■ WHAT THIS TASK INVOLVES ■
Scan the data, and whenever a line contains "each", copy it.

■ DATA BELOW ■
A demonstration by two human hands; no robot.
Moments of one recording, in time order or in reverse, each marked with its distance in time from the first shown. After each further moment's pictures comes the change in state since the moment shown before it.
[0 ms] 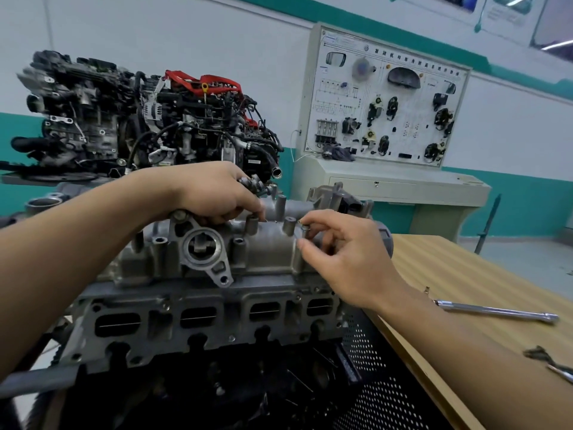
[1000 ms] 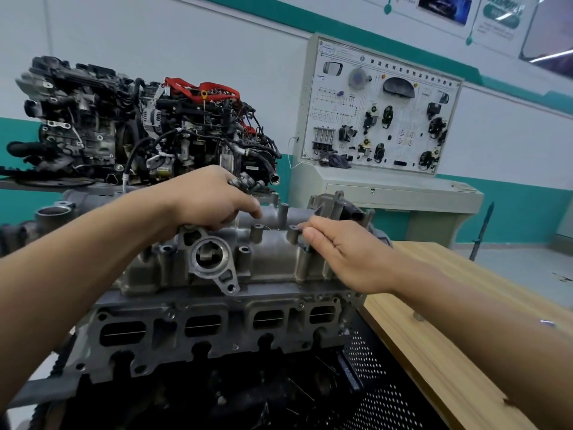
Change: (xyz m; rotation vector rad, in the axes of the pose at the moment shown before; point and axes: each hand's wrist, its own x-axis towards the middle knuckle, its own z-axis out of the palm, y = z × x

■ TASK RESULT ■
Moments of one recording, in time order or in reverse, each marked with its distance in time from the first shown. After each further moment's pictures comes the change in state since the moment shown before it.
Change: (xyz m; rotation vector rad, in the axes of the pose at the moment shown before; point and axes: each hand's wrist, its own x-axis towards the middle knuckle, its own z-axis out of the palm, y = z × x

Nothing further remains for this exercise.